The study of diastrophism encompasses the varying responses of the crust to tectonic stresses. These responses include linear or torsional horizontal movements (such as continental drift) and vertical subsidence and uplift of the lithosphere (strain) in response to natural stresses on Earth's surface such as the weight of mountains, lakes, and glaciers. Subsurface conditions also cause subsidence or uplift, known as epeirogeny, over large areas of Earth's surface without deforming rock strata. Such changes include the thickening of the lithosphere by overthrusting, changes in rock density of the lithosphere caused by metamorphism or thermal expansion and contraction, increases in the volume of the asthenosphere (part of the upper mantle supporting the lithosphere) caused by hydration of olivine, and orogenic, or mountain-building, movements.

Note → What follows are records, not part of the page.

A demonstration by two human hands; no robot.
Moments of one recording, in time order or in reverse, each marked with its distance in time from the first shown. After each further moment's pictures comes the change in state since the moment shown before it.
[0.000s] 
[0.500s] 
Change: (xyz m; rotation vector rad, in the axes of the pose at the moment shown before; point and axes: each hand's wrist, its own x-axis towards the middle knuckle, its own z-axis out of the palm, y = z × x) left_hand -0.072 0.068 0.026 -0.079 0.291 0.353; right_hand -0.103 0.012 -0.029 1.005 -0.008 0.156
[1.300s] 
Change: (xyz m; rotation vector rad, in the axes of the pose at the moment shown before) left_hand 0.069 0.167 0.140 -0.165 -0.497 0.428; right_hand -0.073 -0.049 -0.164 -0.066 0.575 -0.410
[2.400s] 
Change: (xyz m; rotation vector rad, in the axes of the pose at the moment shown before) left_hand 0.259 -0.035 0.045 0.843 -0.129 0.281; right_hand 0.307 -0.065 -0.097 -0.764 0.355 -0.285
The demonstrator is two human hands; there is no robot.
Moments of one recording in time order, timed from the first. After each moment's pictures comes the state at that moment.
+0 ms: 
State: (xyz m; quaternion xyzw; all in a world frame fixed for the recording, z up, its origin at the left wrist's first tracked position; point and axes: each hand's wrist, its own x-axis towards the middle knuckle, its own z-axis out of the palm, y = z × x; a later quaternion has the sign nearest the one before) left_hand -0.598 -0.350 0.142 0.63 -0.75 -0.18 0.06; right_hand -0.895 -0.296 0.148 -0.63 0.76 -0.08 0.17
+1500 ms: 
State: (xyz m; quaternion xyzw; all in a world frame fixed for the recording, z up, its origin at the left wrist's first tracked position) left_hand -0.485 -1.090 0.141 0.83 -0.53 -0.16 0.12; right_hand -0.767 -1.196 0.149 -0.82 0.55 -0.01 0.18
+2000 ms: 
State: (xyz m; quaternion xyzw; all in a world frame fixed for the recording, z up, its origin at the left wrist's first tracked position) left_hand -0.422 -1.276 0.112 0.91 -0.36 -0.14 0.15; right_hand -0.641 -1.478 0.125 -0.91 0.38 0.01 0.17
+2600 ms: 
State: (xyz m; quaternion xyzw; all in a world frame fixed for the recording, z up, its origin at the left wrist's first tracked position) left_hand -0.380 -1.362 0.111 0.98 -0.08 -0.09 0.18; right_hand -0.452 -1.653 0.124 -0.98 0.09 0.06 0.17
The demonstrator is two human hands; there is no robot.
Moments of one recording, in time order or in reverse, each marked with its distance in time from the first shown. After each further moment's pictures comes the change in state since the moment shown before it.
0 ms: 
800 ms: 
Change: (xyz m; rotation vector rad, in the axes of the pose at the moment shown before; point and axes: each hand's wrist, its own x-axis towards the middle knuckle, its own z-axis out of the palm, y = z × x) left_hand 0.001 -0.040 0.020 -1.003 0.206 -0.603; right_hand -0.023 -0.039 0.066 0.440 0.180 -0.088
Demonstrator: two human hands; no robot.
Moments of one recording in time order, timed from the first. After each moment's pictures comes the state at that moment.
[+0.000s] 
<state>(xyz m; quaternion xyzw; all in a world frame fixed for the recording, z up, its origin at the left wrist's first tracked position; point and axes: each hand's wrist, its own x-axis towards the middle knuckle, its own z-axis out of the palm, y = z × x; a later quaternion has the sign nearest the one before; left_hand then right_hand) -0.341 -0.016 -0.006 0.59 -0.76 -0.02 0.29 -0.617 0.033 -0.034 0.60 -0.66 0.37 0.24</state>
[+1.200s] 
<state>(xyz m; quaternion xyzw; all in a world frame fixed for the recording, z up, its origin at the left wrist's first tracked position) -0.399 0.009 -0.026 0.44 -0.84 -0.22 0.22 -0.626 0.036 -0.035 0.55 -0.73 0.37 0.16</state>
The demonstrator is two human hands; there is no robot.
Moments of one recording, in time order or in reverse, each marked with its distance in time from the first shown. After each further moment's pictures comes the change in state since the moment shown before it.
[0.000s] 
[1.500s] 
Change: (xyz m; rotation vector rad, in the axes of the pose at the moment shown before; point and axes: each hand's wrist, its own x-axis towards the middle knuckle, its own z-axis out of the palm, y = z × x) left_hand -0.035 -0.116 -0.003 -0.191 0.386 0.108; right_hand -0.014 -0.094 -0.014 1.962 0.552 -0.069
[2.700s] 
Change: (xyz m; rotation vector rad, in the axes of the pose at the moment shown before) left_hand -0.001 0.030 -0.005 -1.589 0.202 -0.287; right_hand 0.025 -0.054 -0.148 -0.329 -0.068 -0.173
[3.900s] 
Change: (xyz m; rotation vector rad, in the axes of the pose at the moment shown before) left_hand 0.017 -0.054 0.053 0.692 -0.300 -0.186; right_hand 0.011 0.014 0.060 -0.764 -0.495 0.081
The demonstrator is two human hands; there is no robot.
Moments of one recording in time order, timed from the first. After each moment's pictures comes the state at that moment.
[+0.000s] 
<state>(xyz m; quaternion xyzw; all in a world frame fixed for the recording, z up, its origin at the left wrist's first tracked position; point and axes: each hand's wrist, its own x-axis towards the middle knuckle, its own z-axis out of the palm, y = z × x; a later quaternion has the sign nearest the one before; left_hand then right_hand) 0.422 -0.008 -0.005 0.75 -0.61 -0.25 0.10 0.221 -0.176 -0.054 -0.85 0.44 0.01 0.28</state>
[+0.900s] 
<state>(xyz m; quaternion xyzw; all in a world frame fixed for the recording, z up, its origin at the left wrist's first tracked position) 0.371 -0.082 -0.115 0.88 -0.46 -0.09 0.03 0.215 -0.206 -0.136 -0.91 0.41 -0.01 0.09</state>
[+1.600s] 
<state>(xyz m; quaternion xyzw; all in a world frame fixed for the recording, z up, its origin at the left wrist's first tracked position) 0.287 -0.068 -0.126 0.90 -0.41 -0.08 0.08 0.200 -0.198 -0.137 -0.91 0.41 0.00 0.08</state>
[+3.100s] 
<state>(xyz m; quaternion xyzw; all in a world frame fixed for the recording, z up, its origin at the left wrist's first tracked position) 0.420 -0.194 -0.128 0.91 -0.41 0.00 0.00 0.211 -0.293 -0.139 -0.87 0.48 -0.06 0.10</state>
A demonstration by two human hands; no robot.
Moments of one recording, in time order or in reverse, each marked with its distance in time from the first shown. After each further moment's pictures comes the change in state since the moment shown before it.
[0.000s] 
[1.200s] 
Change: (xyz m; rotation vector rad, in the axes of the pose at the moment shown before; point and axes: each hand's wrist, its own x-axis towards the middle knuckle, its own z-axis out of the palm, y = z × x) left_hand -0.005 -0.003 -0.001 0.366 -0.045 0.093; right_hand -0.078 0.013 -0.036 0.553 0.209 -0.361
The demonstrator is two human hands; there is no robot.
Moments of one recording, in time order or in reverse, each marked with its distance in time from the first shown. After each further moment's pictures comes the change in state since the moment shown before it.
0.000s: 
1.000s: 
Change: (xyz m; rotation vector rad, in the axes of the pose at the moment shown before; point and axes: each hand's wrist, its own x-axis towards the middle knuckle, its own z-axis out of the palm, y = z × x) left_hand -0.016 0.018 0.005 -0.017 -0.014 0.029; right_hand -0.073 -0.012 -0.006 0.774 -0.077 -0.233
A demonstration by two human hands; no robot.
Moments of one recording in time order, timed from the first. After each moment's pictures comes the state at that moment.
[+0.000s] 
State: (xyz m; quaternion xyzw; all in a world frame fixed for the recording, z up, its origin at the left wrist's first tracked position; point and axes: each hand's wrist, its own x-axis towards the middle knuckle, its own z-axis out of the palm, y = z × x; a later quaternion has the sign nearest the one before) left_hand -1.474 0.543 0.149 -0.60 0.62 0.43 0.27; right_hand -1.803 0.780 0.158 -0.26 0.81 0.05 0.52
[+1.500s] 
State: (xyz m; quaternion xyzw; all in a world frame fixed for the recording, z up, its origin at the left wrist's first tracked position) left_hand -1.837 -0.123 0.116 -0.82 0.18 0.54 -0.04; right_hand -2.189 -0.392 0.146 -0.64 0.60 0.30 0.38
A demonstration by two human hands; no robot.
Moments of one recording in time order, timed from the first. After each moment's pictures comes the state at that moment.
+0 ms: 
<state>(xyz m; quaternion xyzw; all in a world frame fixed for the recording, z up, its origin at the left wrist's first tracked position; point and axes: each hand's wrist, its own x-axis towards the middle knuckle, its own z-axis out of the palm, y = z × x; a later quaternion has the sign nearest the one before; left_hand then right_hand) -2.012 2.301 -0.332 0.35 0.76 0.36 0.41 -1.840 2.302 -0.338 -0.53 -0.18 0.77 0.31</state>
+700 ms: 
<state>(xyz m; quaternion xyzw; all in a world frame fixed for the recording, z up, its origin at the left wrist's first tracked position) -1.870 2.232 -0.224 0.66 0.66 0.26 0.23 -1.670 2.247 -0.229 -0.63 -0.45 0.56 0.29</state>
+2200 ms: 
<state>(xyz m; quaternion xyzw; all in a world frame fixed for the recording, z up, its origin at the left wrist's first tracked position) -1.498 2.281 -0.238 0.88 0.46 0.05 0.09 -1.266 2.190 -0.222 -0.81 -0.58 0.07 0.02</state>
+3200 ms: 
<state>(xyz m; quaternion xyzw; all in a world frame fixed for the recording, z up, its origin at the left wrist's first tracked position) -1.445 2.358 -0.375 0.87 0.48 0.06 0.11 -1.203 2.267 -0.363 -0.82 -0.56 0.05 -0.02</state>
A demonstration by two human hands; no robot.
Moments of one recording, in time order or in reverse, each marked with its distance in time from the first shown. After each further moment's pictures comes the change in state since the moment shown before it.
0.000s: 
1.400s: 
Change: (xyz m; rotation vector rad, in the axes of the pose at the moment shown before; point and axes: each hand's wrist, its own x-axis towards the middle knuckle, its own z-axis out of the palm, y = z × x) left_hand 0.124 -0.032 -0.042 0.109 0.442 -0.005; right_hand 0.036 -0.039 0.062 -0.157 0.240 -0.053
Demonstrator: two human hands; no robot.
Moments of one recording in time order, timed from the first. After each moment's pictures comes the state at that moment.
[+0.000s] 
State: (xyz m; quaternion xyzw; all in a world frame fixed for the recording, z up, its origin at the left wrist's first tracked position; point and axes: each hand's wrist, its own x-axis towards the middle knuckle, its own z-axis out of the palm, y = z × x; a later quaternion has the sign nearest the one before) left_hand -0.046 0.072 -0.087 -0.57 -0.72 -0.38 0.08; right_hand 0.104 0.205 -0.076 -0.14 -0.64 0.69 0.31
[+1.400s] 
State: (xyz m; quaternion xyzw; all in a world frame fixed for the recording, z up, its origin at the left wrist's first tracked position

==Historical development of the concept==
By the end of the 19th Century it was generally accepted that the cause of folding and faults was lateral compression that resulted from a shrinking Earth caused by its gradual cooling. In the late 19th Century, Eduard Suess proposed his eustatic theory that provided the underpinnings for Chamberlin's explanation of diastrophism.

In volume two of Das Antlitz der Erde Suess set out his belief that across geologic time, the rise and fall of sea levels were mappable across the earth, that is, that the periods of ocean transgression and regression were correlatable from one continent to another. Suess postulated that as sediments filled the ocean basins the sea levels gradually rose, and periodically there were events of rapid ocean bottom subsidence that increased the ocean's capacity and caused the regressions. Chamberlin proposed that instead of a thermal contraction, diastrophic movement was caused by gravitational contraction. In the United States, it was not until the late 1960s that thermal convection replaced the shrinking Earth theories.